Dears,
Let $H$ be Heisenberg group, a group of $3\times 3$ matrices with $1$ on the main diagonal, zeros below, and elements of $\Bbb R$ above the main diagonal.
Its center is the subgroup of all matrices with $0$ on the first diagonal above the main diagonal.
My question is – is it also a commutator subgroup of that group?
The quotient group $H/Z(H)$ is abelian (this group is nilpotent of class two), so commutator subgroup must be inside the center.

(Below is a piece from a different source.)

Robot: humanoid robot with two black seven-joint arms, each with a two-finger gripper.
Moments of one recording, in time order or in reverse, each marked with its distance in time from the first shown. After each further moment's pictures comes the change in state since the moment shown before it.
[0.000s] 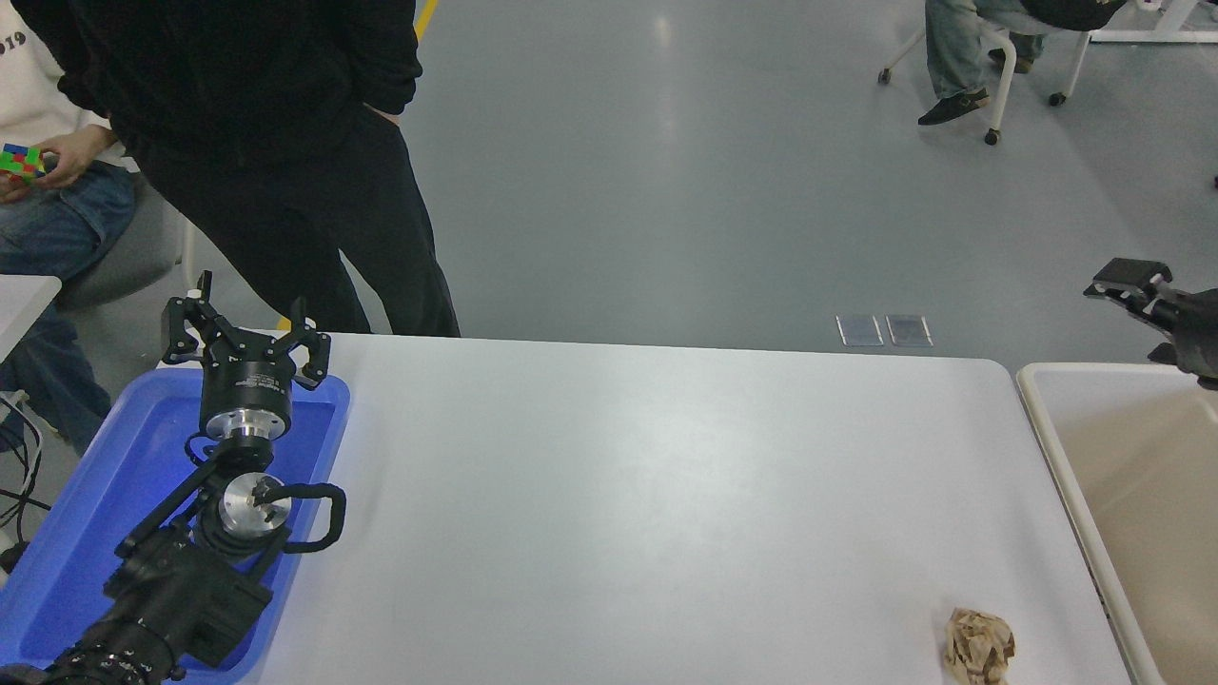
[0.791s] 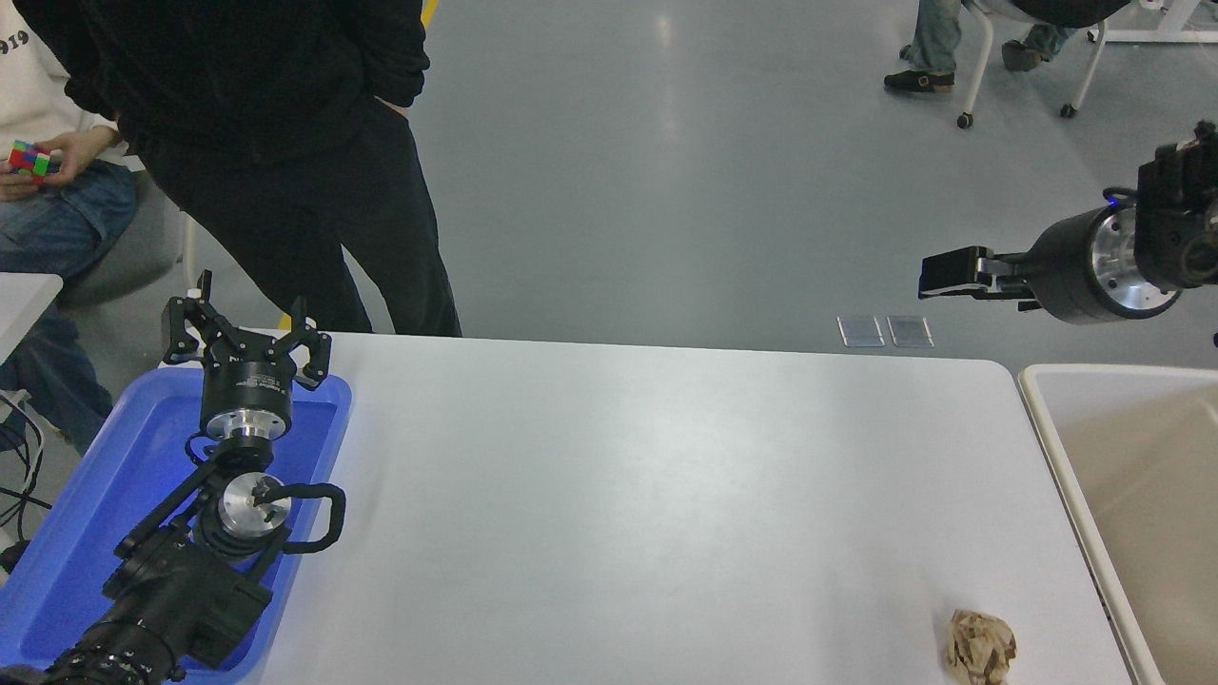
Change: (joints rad) left arm 0.000 0.000 0.000 0.000 0.000 0.000 0.000; right arm 0.607 0.420 -0.417 0.387 -0.027 0.070 0.001
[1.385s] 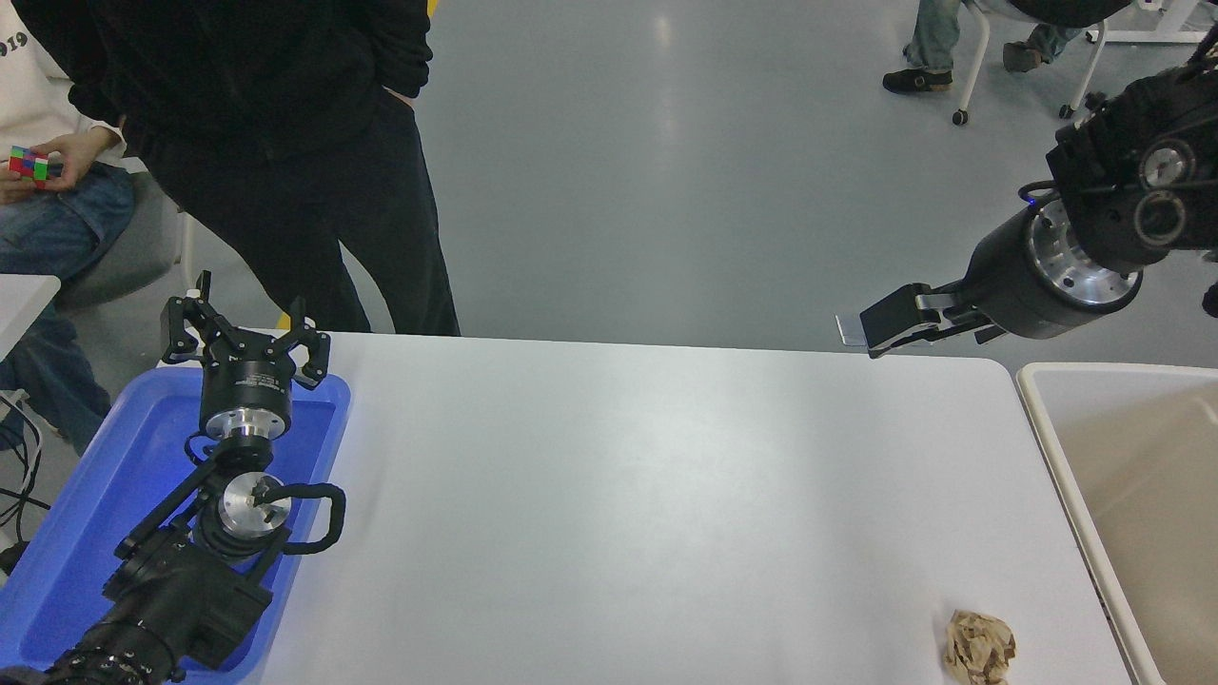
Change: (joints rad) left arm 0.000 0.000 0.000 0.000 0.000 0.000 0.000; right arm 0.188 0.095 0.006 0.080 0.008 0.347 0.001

I can't imagine other subgroups being CS, but I want someone smarter to let me know.
Have a nice day.
Best Answer
$$\begin{pmatrix}1&x&y\\ 0&1&z\\ 0&0&1\end{pmatrix}^{-1}=\begin{pmatrix}1&-x&xz-y\\ 0&1&-z\\ 0&0&1\end{pmatrix}$$
Therefore \begin{align}ABA^{-1}B^{-1}&=\begin{pmatrix}1&x&y\\ 0&1&z\\ 0&0&1\end{pmatrix}\begin{pmatrix}1&s&t\\ 0&1&u\\ 0&0&1\end{pmatrix}\begin{pmatrix}1&-x&xz-y\\ 0&1&-z\\ 0&0&1\end{pmatrix}\begin{pmatrix}1&-s&su-t\\ 0&1&-u\\ 0&0&1\end{pmatrix}=\\&=\begin{pmatrix}1&s+x&t+ux+y\\ 0&1&u+z\\ 0&0&1\end{pmatrix}\begin{pmatrix}1&-x-s&ux+xz-y+su-t\\ 0&1&-z-u\\ 0&0&1\end{pmatrix}=\\&=\begin{pmatrix}1&0&t+ux+y+ux+xz-y+su-t-(z+u)(s+x)\\ 0&1&0\\ 0&0&1\end{pmatrix}=\\&=\begin{pmatrix}1&0&ux-zs\\ 0&1&0\\ 0&0&1\end{pmatrix}\end{align}
It is therefore apparent that commutators are exactly the elements in the form $\begin{pmatrix}1&0&\alpha\\0&1&0\\ 0&0&1\end{pmatrix}$, which incidentally form a subgroup.